* Your goal
Set down the entries exactly. No line may differ from its source.

[Dataset records]
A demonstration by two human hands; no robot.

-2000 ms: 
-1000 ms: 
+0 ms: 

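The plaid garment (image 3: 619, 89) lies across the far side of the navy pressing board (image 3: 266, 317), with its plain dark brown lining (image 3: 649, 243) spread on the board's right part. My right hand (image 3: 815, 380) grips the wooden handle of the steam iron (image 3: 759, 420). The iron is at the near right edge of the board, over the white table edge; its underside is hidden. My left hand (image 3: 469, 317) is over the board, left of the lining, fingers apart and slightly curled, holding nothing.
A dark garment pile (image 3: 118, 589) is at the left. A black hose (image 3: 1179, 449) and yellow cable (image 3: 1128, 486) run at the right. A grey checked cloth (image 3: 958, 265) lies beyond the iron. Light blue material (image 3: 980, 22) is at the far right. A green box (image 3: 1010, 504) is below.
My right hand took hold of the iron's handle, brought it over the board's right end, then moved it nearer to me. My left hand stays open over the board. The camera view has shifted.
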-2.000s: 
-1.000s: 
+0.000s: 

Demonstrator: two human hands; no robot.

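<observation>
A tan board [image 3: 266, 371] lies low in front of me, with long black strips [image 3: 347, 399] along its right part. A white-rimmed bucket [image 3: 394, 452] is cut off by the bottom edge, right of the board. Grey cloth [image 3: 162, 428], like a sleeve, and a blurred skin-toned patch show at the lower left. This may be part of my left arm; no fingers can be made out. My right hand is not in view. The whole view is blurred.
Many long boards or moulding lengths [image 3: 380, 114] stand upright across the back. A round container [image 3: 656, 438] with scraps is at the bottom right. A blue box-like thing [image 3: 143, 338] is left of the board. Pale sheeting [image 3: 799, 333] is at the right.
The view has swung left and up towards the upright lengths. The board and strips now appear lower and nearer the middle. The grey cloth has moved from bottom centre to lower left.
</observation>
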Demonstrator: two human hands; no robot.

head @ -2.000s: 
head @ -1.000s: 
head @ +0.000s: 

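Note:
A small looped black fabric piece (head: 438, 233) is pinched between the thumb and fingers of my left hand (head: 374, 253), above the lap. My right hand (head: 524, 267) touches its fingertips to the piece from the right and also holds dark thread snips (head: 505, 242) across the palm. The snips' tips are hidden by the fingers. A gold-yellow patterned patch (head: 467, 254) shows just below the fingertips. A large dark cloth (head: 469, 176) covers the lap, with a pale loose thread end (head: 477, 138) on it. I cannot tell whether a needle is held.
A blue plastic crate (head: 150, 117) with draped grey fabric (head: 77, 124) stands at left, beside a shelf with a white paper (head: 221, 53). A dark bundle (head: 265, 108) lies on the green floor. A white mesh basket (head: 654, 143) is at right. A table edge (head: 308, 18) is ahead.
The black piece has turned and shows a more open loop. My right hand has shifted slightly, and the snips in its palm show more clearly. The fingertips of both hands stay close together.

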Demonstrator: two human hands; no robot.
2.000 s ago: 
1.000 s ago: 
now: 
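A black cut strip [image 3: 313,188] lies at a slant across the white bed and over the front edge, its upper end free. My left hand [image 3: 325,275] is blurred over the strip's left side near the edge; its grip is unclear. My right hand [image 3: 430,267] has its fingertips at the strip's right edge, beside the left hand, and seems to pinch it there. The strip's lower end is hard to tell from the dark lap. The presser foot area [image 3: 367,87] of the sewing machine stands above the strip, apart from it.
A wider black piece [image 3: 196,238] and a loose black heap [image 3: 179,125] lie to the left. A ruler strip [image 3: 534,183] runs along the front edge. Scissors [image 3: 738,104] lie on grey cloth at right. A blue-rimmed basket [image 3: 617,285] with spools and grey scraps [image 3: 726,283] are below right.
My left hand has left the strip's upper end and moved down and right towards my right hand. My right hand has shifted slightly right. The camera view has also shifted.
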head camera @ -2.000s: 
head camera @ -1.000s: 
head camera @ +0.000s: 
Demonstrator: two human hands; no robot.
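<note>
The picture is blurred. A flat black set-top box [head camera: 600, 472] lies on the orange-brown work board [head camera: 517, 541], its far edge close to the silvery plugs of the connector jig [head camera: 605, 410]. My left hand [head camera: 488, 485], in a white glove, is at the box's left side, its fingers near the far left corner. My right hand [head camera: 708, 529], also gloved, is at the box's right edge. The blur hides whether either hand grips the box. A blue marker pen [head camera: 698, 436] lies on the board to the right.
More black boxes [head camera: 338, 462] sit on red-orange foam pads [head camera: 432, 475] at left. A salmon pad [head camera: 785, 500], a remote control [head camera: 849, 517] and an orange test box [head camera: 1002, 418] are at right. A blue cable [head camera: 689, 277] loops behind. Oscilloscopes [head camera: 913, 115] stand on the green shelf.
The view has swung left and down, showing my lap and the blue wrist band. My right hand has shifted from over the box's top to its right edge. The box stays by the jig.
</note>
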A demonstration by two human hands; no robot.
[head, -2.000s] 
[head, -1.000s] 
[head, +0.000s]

* Task answer
A demonstration by two human hands; no robot.

-2000 ms: 
-1000 ms: 
+0 ms: 

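The plaid garment (image 3: 619, 89) lies across the far side of the navy pressing board (image 3: 266, 317), with its plain dark brown lining (image 3: 649, 243) spread on the board's right part. My right hand (image 3: 815, 380) grips the wooden handle of the steam iron (image 3: 759, 420). The iron is at the near right edge of the board, over the white table edge; its underside is hidden. My left hand (image 3: 469, 317) is over the board, left of the lining, fingers apart and slightly curled, holding nothing.
A dark garment pile (image 3: 118, 589) is at the left. A black hose (image 3: 1179, 449) and yellow cable (image 3: 1128, 486) run at the right. A grey checked cloth (image 3: 958, 265) lies beyond the iron. Light blue material (image 3: 980, 22) is at the far right. A green box (image 3: 1010, 504) is below.
My right hand took hold of the iron's handle, brought it over the board's right end, then moved it nearer to me. My left hand stays open over the board. The camera view has shifted.
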-2.000s: 
-1.000s: 
+0.000s: 

Demonstrator: two human hands; no robot.

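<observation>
A tan board [image 3: 266, 371] lies low in front of me, with long black strips [image 3: 347, 399] along its right part. A white-rimmed bucket [image 3: 394, 452] is cut off by the bottom edge, right of the board. Grey cloth [image 3: 162, 428], like a sleeve, and a blurred skin-toned patch show at the lower left. This may be part of my left arm; no fingers can be made out. My right hand is not in view. The whole view is blurred.
Many long boards or moulding lengths [image 3: 380, 114] stand upright across the back. A round container [image 3: 656, 438] with scraps is at the bottom right. A blue box-like thing [image 3: 143, 338] is left of the board. Pale sheeting [image 3: 799, 333] is at the right.
The view has swung left and up towards the upright lengths. The board and strips now appear lower and nearer the middle. The grey cloth has moved from bottom centre to lower left.
</observation>
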Demonstrator: two human hands; no robot.

head @ -2.000s: 
head @ -1.000s: 
head @ +0.000s: 

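Note:
A small looped black fabric piece (head: 438, 233) is pinched between the thumb and fingers of my left hand (head: 374, 253), above the lap. My right hand (head: 524, 267) touches its fingertips to the piece from the right and also holds dark thread snips (head: 505, 242) across the palm. The snips' tips are hidden by the fingers. A gold-yellow patterned patch (head: 467, 254) shows just below the fingertips. A large dark cloth (head: 469, 176) covers the lap, with a pale loose thread end (head: 477, 138) on it. I cannot tell whether a needle is held.
A blue plastic crate (head: 150, 117) with draped grey fabric (head: 77, 124) stands at left, beside a shelf with a white paper (head: 221, 53). A dark bundle (head: 265, 108) lies on the green floor. A white mesh basket (head: 654, 143) is at right. A table edge (head: 308, 18) is ahead.
The black piece has turned and shows a more open loop. My right hand has shifted slightly, and the snips in its palm show more clearly. The fingertips of both hands stay close together.
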
Demonstrator: two human hands; no robot.
2.000 s ago: 
1.000 s ago: 
now: 
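A black cut strip [image 3: 313,188] lies at a slant across the white bed and over the front edge, its upper end free. My left hand [image 3: 325,275] is blurred over the strip's left side near the edge; its grip is unclear. My right hand [image 3: 430,267] has its fingertips at the strip's right edge, beside the left hand, and seems to pinch it there. The strip's lower end is hard to tell from the dark lap. The presser foot area [image 3: 367,87] of the sewing machine stands above the strip, apart from it.
A wider black piece [image 3: 196,238] and a loose black heap [image 3: 179,125] lie to the left. A ruler strip [image 3: 534,183] runs along the front edge. Scissors [image 3: 738,104] lie on grey cloth at right. A blue-rimmed basket [image 3: 617,285] with spools and grey scraps [image 3: 726,283] are below right.
My left hand has left the strip's upper end and moved down and right towards my right hand. My right hand has shifted slightly right. The camera view has also shifted.
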head camera @ -2.000s: 
head camera @ -1.000s: 
head camera @ +0.000s: 
Demonstrator: two human hands; no robot.
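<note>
The picture is blurred. A flat black set-top box [head camera: 600, 472] lies on the orange-brown work board [head camera: 517, 541], its far edge close to the silvery plugs of the connector jig [head camera: 605, 410]. My left hand [head camera: 488, 485], in a white glove, is at the box's left side, its fingers near the far left corner. My right hand [head camera: 708, 529], also gloved, is at the box's right edge. The blur hides whether either hand grips the box. A blue marker pen [head camera: 698, 436] lies on the board to the right.
More black boxes [head camera: 338, 462] sit on red-orange foam pads [head camera: 432, 475] at left. A salmon pad [head camera: 785, 500], a remote control [head camera: 849, 517] and an orange test box [head camera: 1002, 418] are at right. A blue cable [head camera: 689, 277] loops behind. Oscilloscopes [head camera: 913, 115] stand on the green shelf.
The view has swung left and down, showing my lap and the blue wrist band. My right hand has shifted from over the box's top to its right edge. The box stays by the jig.
</note>
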A demonstration by two human hands; no robot.
[head, -2.000s] 
[head, -1.000s] 
[head, +0.000s]

For this exercise, nothing more is required.